__Task objective__
Both the line below containing "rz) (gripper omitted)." and the line containing "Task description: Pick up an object", along with every line between them, should be repeated exactly; no other line belongs in the answer.

__Input data__

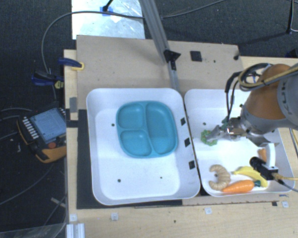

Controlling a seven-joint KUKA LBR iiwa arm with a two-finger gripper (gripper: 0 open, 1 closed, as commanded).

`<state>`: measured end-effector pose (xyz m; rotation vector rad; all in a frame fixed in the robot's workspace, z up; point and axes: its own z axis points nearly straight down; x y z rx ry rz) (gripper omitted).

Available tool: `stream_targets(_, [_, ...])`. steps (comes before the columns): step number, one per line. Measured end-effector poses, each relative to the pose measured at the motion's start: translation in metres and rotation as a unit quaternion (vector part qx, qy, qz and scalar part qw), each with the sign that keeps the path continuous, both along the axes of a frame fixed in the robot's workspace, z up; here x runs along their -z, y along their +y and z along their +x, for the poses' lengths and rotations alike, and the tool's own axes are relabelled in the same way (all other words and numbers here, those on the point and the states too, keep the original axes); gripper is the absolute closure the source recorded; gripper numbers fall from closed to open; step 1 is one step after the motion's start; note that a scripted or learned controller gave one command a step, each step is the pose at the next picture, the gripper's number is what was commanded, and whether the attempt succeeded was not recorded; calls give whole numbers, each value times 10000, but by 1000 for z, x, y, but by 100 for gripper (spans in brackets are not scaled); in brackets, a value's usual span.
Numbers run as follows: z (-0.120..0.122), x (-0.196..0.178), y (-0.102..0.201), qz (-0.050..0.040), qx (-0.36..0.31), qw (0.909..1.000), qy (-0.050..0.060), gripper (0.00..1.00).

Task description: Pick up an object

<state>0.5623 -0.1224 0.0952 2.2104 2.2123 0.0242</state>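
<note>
Spanning most of the view is a tan bench [139, 58], and on it sit two shallow white bins side by side, their inner walls touching. The left bin [104, 172] is the broader of the two; the right bin [203, 108] is narrower and lies under the robot. The grey arm [268, 103], with its orange band, reaches in from the right and hangs above the upper half of the right bin. A teal divided plate [147, 129] with three compartments lies flat in the upper middle of the left bin. Off the bench, on the dark floor to the left, rests a handheld unit with a grey face and orange casing [42, 133].

Along the near wall of the right bin lie three food toys close together: an orange carrot [237, 186] on its side, a tan croissant [219, 176] just left of and touching it, and a yellow banana [251, 173] just above the carrot. The gripper [219, 132] points left, low over the middle of the right bin. At its tip lies a small green leafy toy [208, 137], near the bin's left wall. Whether the claw is apart, together or clamped on the green toy cannot be told from this angle.
</note>
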Motion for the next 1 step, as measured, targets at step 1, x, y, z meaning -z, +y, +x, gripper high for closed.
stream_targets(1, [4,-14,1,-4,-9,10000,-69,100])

__Answer to this exercise__
`<state>`: measured end-effector pose (xyz m; rotation vector rad; all in a frame fixed in the robot's workspace, z up; point and axes: its own z axis points nearly straight down; x y z rx ry rz) (gripper omitted).

Available tool: `stream_targets(_, [_, ...])`. steps (comes before the columns): step number, one per line. Measured end-effector poses, each relative to the pose measured at the motion's start: translation in metres and rotation as a unit quaternion (vector part qx, qy, qz and scalar part qw), each with the sign that keeps the path continuous, both along the axes of a frame fixed in the robot's workspace, z up; here x runs along their -z, y along their +y and z along their +x, for the poses' lengths and rotations alike, and the tool's own axes are relabelled in the same way (all other words and numbers here, those on the point and the states too, keep the original axes); gripper is the absolute closure the source recorded; gripper numbers fall from closed to open; step 1 is one step after the motion's start; note that a scripted or learned controller gave one command a step, each step is the pose at the next picture, the gripper's number is what was commanded, and whether the attempt succeeded was not recorded; calls give whole numbers, each value times 10000, but by 1000 for z, x, y, but by 100 for gripper (spans in brackets are not scaled); in brackets, a value's usual span.
Numbers run as follows: z (-0.120..0.122), x (-0.196..0.178), y (-0.102..0.201), qz (-0.050..0.040), qx (-0.36..0.31), qw (0.909..1.000), qy (-0.050..0.060), gripper (0.00..1.00).

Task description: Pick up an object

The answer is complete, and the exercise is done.